Госпожа Томмесен тоже была добра, хотя более сдержанна в проявлении чувств. В ее доме всегда было тепло, уютно и старомодно. Но никак не могу вспомнить, как она выглядела. Помню только, что он тогда казался мне красивее, чем она. Томмесен, с его бакенбардами, черными глазами, сверкавшими из-под насупленных бровей, с густой седой шевелюрой, и впрямь был хорош собой. Выражение его лица было переменчиво, как, впрочем, и его настроение. Только что он был глубоко растроган, на глазах слезы, как вдруг глаза сверкнут, и вот он уже сжимает кулаки, с горячностью отстаивая какое-нибудь дело. Зато и хохотал он без удержу, до слез. Над ним часто смеялись, когда он выступал с патриотическими речами, потому что на словах «любовь к отечеству» у него неизменно сдавал голос.
Все эти люди часто бывали в Пульхёгде. Они умели веселиться и пить шампанское. Предпочтительно шампанское.
Отец ни в грош не ставил всякие условности, и, бывало, даже эти веселые славные люди обижались. Однажды на приеме в честь принца Эжена отец подхватил Юлию Хейберг, самую молоденькую из гостей, и повел ее к столу, на глазах у всех досточтимых дам, из которых каждая втайне надеялась на такую честь. Госпожа Е., за которой отец ухаживал до встречи с мамой, тоже была на этом празднике, все такая же красивая. Она обычно умела сохранять холодное спокойствие, но на этот раз с ней случилась настоящая истерика. Пришлось уложить ее в постель, чтобы привести в чувство. А молоденькая Юлия весь вечер протанцевала то с отцом, то с принцем и никогда еще так не веселилась. Отец и мама смеялись потом над этими «разгневанными дамами» и над «скандалом», который учинил отец.
На некоторые праздники приходили еще две художницы — Харриет Баккер и Китти Хьелланн. Они и сейчас стоят перед моими глазами как живые. Нежная, тихая Харриет Баккер с огромными грустными глазами и мужеподобная Китти Хьелланн, которая курила сигары и в рассеянности стряхивала пепел в кофейную чашечку вместо пепельницы.
Эрик Вереншельд рассказывал мне, как Китти Хьелланн и Харриет Баккер работали вместе. Однажды к нему пришла Харриет и принялась с возмущением жаловаться на Китти, которая пишет картины впопыхах, торопится как на пожар и только успевает подписывать свои картины. Не поговорит ли он с Китти? Не успела Харриет выйти, как явилась Китти и стала жаловаться на Харриет, которая такая копуша и, если начнет картину, никак не может закончить. «Нельзя же без конца возиться!»— говорила Китти.
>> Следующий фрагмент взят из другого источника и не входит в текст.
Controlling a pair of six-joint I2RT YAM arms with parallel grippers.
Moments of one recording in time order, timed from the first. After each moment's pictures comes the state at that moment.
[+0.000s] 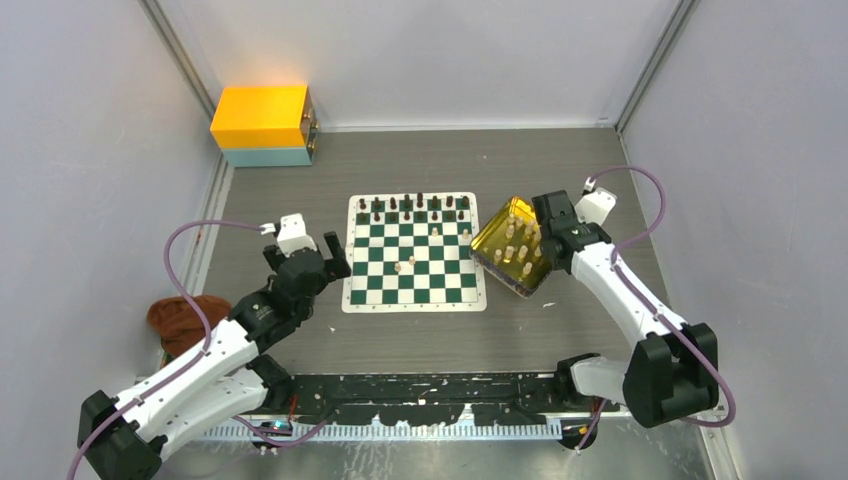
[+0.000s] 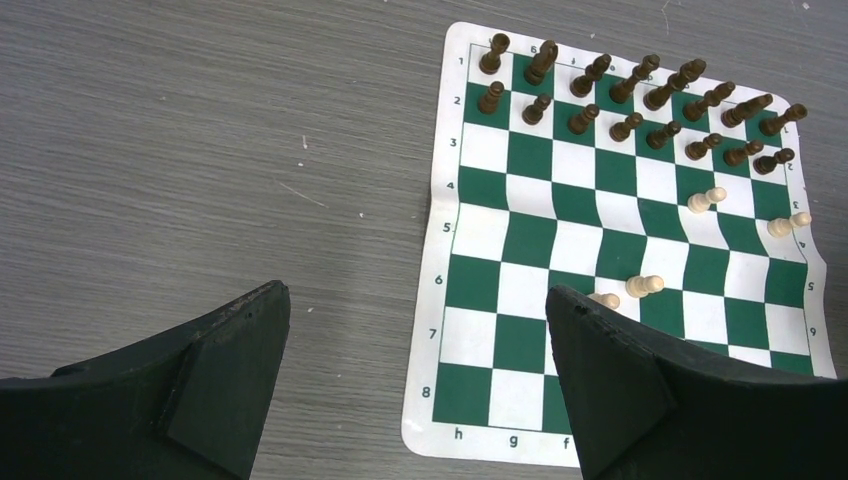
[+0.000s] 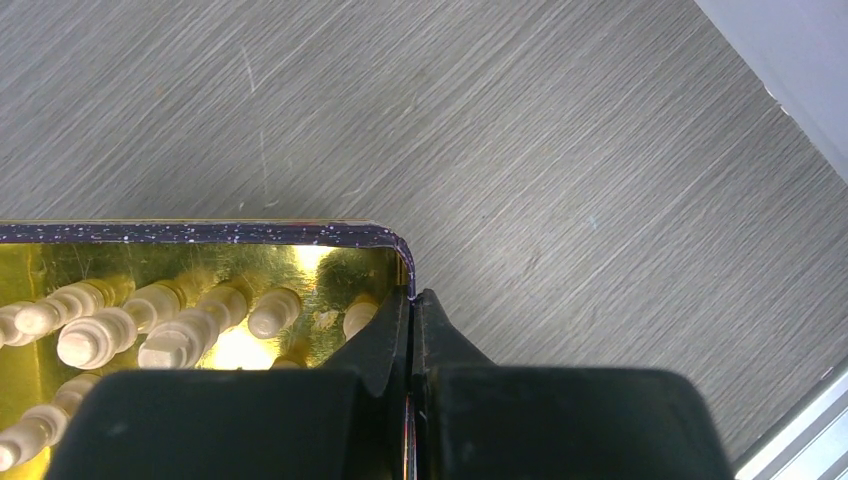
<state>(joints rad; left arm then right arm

Редактор журнала «Самтиден» профессор Герхард Гран и госпожа Лисбет тоже часто наведывались в Люсакер, но, пожалуй, чаще они бывали в Пьока, у Эйлифа Петерсена, так как госпожа Гран, урожденная Семме, была в родстве с тетей Магдой (обе они приходились кузинами Александру Хьелланду). Эта пара очень подходила друг к другу: она маленькая, грациозная, со звонкой ставангерской речью, а он — ростом лишь немного повыше, зато крепкий и широкий в плечах, с чисто бергенским юмором и неторопливой и добродушной манерой говорить. Круглая, коротко стриженная голова, седая бородка клинышком, еще темные, аккуратно расчесанные усы, короткая шея — казалось, что стоячий воротничок слишком высок для нее. Но больше всего мне запомнился лукавый блеск в его глазах — увидишь его, и невольно улыбаешься в ответ. Они жили в Бестуме, и я часто встречалась с ними, навещая тетю Малли и дядюшек. Они всегда останавливались поговорить, Гран спрашивал, как поживают папины морские течения и не найдется ли у него времени, чтобы написать статью для «Самтиден».